# Instructions for the task
Give the number of lines below that contain "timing", with no other output.

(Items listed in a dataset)
'''
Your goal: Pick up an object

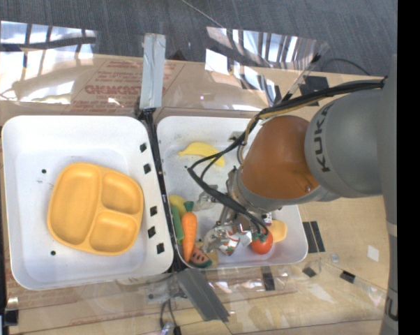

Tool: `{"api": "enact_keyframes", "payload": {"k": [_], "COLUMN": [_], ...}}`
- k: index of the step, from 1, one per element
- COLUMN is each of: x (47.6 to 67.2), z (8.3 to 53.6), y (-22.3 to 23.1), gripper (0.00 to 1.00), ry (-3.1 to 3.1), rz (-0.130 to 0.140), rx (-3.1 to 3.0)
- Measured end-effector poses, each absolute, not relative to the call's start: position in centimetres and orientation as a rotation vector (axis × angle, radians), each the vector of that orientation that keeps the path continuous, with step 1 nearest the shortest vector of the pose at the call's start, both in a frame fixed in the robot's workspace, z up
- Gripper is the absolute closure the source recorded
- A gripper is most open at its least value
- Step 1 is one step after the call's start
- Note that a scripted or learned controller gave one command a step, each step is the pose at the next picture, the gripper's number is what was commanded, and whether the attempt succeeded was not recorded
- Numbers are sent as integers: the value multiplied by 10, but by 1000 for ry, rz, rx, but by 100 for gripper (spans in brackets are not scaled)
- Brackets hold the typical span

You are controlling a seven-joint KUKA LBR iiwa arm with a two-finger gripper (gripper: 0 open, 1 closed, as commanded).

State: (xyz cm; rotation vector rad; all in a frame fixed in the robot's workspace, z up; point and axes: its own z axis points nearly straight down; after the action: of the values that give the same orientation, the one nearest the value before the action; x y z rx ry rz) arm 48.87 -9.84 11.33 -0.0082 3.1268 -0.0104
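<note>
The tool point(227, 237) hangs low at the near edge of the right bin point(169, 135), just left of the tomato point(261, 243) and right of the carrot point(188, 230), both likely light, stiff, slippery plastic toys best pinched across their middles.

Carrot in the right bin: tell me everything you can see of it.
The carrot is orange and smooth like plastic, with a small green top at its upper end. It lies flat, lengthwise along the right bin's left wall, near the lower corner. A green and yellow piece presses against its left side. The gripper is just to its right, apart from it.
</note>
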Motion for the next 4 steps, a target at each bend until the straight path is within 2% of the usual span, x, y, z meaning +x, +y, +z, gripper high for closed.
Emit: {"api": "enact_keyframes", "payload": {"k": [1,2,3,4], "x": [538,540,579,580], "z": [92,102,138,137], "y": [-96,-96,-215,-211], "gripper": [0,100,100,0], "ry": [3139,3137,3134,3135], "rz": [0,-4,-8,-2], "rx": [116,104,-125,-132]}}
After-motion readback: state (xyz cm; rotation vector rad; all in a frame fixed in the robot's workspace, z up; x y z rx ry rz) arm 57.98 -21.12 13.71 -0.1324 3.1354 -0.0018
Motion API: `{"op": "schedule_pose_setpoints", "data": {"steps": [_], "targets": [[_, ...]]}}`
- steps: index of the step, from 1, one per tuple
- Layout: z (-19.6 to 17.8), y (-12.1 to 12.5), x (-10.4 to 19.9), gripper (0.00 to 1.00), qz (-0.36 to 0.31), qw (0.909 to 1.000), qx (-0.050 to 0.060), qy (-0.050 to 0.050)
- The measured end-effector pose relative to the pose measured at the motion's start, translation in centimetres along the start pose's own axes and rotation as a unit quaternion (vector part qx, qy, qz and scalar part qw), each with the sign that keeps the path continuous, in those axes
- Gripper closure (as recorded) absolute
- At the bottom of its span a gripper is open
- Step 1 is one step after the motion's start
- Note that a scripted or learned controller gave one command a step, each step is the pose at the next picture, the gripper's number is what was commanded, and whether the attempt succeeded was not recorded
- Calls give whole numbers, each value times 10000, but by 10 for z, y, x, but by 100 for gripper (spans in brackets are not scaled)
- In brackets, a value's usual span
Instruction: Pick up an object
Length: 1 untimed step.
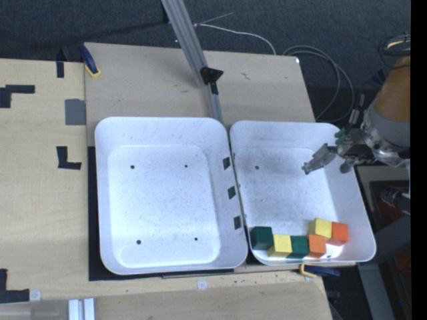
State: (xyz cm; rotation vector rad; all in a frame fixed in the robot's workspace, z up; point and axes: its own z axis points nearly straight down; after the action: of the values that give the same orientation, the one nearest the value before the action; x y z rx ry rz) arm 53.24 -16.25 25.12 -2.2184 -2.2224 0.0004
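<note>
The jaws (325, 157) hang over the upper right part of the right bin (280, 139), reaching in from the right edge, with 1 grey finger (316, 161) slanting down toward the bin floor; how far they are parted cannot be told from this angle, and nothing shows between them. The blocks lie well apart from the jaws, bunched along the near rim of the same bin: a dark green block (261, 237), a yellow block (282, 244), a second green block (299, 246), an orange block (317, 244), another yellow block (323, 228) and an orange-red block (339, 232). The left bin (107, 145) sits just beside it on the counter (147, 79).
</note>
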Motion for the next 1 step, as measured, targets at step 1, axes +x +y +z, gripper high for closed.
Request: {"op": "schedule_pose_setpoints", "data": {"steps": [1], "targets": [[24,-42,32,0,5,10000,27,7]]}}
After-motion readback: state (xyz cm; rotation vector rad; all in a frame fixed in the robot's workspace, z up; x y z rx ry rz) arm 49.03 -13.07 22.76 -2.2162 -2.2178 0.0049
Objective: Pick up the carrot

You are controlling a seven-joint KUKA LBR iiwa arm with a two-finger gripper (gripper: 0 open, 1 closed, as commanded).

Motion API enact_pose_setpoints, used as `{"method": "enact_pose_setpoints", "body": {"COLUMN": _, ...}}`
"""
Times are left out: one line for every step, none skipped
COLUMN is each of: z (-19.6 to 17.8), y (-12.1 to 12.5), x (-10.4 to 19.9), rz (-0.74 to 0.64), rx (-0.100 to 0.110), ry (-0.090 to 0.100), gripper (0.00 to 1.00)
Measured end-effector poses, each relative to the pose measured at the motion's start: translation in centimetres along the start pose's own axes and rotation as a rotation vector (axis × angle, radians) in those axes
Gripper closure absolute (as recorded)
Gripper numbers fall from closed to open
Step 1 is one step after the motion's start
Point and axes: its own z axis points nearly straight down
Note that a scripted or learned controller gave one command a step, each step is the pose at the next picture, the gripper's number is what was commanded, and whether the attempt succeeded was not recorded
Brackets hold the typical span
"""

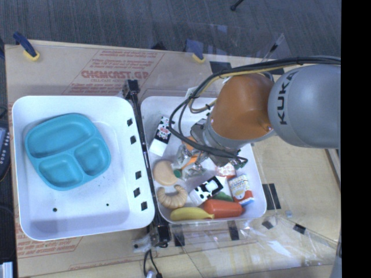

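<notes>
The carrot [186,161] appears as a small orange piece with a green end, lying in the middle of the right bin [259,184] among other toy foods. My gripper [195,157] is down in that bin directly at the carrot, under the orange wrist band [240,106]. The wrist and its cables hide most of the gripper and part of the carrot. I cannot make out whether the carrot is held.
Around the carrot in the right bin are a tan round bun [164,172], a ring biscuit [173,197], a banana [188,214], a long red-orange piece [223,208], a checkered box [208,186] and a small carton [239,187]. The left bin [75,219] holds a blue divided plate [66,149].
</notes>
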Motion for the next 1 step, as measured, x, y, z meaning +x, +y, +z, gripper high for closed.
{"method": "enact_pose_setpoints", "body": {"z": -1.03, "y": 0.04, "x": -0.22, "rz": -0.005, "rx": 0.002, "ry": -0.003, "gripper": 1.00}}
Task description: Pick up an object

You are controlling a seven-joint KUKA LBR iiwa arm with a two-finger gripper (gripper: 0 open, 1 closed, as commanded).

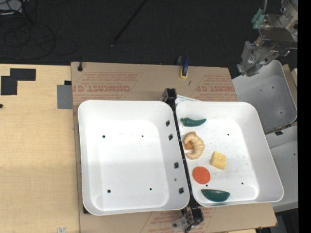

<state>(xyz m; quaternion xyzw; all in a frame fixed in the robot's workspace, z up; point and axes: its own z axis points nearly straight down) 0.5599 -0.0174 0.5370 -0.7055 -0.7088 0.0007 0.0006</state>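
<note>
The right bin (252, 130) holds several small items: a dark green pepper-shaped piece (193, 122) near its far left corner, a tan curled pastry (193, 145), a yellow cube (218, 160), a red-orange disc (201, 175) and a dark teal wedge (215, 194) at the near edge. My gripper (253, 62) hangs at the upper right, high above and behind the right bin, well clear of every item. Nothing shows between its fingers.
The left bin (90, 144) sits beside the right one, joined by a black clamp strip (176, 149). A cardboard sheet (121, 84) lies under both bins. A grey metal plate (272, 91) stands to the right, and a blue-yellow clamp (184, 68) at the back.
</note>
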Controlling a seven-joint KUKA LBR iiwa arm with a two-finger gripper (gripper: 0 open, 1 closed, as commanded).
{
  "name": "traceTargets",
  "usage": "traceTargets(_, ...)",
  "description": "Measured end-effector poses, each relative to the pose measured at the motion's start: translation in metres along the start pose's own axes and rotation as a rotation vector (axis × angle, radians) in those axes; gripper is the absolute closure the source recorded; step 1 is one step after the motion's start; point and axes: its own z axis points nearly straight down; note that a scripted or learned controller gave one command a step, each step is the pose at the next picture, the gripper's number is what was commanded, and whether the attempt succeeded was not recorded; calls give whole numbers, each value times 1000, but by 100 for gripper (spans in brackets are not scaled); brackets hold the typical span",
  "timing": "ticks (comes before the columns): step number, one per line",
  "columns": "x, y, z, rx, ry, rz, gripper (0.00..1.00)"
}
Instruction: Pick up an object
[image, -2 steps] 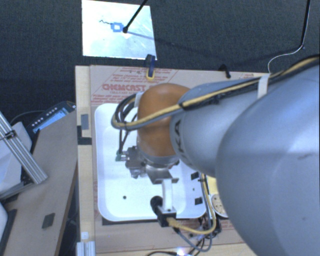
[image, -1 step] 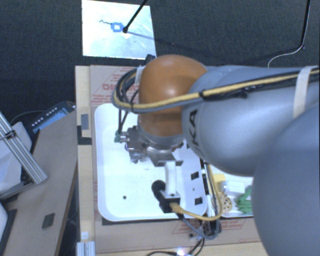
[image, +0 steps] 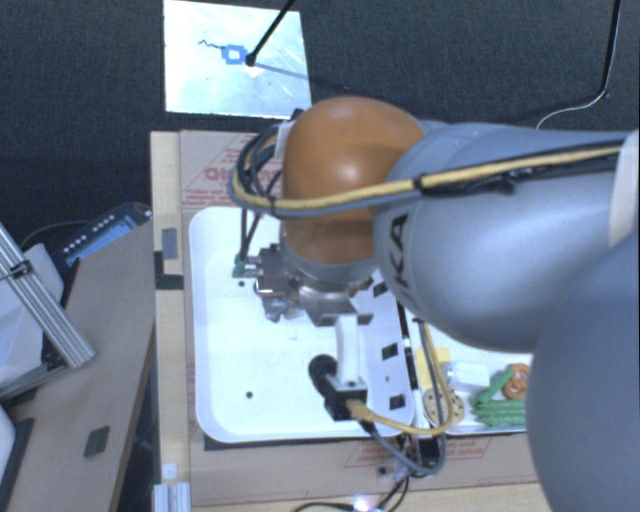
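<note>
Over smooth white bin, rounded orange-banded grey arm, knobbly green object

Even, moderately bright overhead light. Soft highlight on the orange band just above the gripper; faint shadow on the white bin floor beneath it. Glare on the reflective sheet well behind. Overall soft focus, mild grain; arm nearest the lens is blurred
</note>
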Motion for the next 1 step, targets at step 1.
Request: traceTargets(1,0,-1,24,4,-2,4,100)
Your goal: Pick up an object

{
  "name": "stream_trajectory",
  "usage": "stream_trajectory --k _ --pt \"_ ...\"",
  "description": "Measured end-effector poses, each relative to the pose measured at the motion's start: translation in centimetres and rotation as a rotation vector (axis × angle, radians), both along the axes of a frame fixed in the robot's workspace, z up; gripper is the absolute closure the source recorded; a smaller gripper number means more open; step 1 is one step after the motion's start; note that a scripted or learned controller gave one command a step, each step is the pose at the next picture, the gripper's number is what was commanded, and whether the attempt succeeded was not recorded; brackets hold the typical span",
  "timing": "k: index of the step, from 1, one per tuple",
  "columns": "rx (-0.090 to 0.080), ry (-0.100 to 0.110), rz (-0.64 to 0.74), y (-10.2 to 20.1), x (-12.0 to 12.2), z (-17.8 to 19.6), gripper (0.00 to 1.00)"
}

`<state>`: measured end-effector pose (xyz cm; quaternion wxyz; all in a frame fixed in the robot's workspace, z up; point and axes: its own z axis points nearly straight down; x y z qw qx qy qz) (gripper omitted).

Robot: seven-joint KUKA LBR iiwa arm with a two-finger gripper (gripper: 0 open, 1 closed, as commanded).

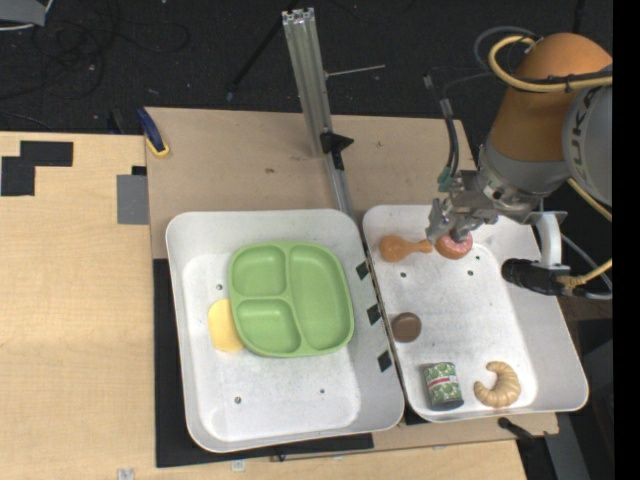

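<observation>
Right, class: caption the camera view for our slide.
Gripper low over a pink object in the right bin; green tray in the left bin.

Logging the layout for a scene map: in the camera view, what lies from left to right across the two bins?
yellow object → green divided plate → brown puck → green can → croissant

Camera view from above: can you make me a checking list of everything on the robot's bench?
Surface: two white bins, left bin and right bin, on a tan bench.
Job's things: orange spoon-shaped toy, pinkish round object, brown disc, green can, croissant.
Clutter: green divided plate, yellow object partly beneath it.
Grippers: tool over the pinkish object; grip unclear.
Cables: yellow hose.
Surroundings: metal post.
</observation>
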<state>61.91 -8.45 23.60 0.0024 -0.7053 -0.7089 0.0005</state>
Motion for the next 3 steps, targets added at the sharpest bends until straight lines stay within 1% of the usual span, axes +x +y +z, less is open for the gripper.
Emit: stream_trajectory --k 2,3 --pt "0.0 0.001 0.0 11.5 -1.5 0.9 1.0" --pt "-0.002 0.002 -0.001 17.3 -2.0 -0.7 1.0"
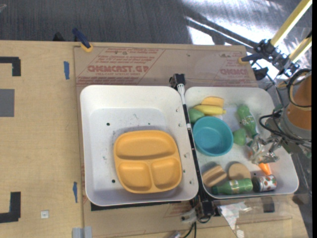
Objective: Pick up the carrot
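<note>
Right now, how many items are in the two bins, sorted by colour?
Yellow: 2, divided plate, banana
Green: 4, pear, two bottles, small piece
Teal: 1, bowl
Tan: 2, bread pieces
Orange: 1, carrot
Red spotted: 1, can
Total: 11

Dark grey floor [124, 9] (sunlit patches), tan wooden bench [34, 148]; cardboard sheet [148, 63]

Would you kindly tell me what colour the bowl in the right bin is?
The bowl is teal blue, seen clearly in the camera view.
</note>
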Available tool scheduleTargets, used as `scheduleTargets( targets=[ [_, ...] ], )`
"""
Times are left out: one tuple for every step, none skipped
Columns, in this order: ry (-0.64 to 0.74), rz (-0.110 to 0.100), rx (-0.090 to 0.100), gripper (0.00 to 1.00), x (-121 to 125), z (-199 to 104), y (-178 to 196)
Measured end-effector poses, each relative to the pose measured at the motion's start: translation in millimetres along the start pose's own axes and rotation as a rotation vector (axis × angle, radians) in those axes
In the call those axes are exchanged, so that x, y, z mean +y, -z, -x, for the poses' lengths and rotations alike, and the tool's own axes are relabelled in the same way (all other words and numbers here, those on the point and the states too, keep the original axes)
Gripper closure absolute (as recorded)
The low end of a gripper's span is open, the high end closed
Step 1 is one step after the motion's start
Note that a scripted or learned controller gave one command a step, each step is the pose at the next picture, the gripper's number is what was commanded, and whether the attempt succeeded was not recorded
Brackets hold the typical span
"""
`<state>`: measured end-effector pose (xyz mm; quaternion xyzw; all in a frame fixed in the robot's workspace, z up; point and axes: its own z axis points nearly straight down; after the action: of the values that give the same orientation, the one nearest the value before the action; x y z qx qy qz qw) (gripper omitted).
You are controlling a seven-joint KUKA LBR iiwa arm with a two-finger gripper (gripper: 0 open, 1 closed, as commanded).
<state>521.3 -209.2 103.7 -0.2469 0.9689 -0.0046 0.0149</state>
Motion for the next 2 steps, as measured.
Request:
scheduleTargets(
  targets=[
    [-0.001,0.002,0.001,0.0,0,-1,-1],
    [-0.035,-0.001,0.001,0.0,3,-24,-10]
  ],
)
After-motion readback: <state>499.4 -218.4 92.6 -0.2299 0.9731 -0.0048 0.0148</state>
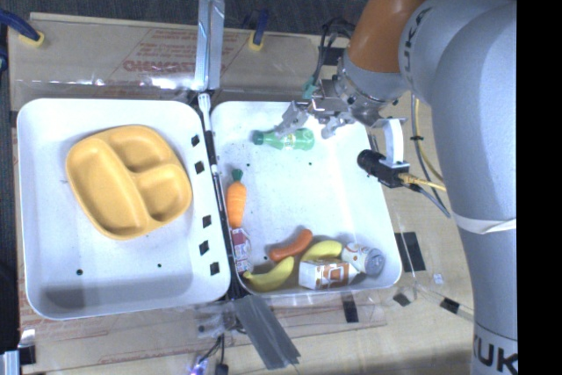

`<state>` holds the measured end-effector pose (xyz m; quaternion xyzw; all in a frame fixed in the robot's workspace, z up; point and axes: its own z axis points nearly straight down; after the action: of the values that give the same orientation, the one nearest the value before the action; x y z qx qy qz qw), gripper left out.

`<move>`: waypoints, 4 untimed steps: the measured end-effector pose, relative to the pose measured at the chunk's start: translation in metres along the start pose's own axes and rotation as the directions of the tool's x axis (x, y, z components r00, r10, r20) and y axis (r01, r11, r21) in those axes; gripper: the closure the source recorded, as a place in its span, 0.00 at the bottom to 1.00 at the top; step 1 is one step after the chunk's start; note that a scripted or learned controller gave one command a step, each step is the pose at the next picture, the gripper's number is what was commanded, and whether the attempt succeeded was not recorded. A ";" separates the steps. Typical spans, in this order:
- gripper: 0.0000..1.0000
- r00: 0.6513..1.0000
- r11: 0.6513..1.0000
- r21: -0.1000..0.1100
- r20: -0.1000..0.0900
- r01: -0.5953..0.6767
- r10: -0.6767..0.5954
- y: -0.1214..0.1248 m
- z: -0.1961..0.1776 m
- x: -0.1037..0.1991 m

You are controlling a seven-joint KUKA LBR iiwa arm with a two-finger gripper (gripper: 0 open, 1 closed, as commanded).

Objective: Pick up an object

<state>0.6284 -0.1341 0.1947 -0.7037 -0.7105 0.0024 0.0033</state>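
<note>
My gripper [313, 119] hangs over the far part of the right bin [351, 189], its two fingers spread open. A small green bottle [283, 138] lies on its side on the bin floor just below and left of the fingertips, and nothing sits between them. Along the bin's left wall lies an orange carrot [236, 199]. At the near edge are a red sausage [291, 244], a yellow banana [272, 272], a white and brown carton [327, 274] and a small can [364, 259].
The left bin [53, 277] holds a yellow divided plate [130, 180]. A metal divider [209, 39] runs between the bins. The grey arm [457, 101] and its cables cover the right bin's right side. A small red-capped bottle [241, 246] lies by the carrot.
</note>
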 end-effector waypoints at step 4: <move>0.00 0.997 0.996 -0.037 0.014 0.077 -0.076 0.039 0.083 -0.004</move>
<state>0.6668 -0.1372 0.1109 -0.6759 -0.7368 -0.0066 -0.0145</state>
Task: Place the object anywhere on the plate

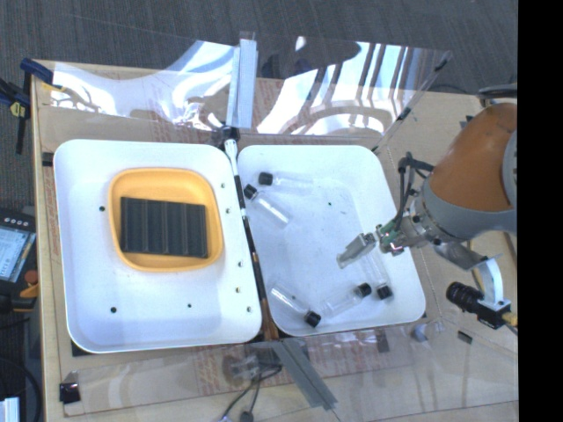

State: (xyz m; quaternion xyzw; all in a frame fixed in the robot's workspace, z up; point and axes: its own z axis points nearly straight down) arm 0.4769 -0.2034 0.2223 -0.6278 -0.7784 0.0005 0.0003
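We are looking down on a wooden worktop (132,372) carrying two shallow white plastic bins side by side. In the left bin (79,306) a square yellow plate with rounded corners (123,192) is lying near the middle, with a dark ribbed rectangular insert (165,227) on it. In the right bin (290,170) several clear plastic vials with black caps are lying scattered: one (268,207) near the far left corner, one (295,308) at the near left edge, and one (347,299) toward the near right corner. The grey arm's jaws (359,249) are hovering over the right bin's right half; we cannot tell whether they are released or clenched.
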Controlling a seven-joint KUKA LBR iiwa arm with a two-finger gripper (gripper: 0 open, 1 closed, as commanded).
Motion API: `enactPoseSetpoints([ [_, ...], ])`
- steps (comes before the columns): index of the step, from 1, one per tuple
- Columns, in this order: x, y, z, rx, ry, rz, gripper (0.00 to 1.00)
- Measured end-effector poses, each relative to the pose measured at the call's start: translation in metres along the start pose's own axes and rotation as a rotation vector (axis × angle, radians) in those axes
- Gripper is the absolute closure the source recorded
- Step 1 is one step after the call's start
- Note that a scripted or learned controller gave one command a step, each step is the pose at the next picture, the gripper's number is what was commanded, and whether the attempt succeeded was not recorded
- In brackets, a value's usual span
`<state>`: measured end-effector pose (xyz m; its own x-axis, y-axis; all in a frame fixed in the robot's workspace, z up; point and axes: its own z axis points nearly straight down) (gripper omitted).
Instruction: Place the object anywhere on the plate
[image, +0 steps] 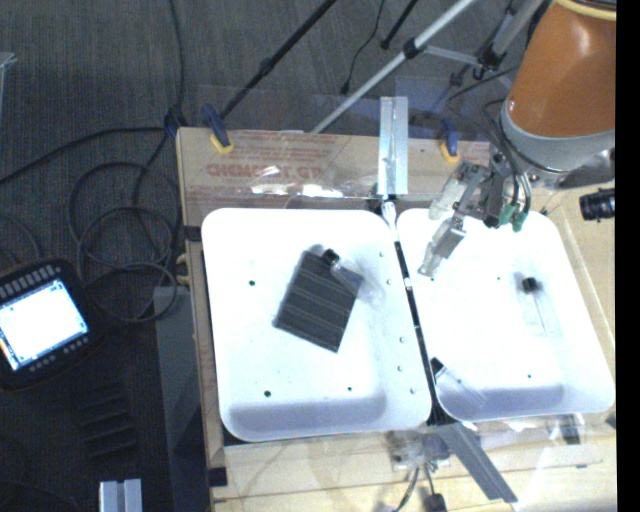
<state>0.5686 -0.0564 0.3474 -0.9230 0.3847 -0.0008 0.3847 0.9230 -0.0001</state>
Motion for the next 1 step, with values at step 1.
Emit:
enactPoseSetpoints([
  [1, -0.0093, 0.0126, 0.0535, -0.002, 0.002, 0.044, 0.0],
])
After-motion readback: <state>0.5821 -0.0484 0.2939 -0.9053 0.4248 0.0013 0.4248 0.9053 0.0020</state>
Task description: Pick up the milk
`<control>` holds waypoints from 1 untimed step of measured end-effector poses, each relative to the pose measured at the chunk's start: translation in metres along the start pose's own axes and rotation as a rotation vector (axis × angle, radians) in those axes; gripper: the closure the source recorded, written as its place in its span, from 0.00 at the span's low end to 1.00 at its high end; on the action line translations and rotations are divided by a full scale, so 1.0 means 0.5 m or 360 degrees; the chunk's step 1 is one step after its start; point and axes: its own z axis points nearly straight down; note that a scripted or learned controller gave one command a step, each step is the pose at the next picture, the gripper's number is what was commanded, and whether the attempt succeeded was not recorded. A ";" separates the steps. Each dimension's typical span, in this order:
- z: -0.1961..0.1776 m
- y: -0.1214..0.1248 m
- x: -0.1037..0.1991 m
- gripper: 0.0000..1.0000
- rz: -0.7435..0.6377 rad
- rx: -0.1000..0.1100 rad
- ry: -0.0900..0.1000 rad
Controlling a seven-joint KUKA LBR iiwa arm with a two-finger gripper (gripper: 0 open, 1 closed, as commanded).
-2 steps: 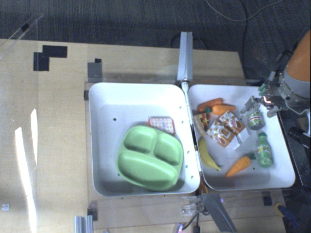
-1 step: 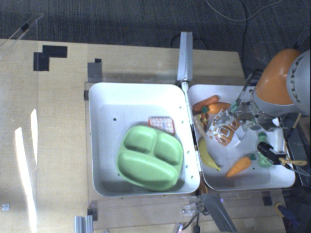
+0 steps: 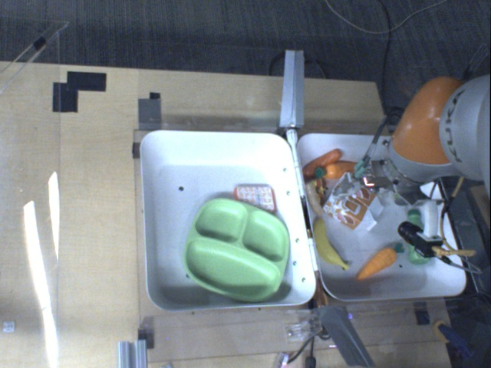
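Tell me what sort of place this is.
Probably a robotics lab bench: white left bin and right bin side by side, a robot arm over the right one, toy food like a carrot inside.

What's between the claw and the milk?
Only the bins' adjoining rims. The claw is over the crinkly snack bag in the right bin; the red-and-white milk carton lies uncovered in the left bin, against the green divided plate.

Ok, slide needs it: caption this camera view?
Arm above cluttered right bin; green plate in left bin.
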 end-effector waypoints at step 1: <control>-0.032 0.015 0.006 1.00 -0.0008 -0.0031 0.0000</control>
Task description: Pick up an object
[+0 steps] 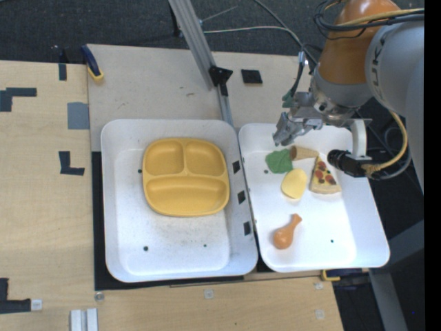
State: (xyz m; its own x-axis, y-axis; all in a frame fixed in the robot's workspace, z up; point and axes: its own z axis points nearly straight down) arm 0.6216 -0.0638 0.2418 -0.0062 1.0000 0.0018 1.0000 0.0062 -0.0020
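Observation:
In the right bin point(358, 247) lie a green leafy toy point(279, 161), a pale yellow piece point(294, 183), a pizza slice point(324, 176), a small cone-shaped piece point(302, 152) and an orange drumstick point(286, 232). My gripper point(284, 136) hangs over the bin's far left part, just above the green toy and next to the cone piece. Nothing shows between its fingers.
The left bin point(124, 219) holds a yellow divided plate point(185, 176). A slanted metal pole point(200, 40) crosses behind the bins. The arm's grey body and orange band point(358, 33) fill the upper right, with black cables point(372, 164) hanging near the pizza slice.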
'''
# Solution
2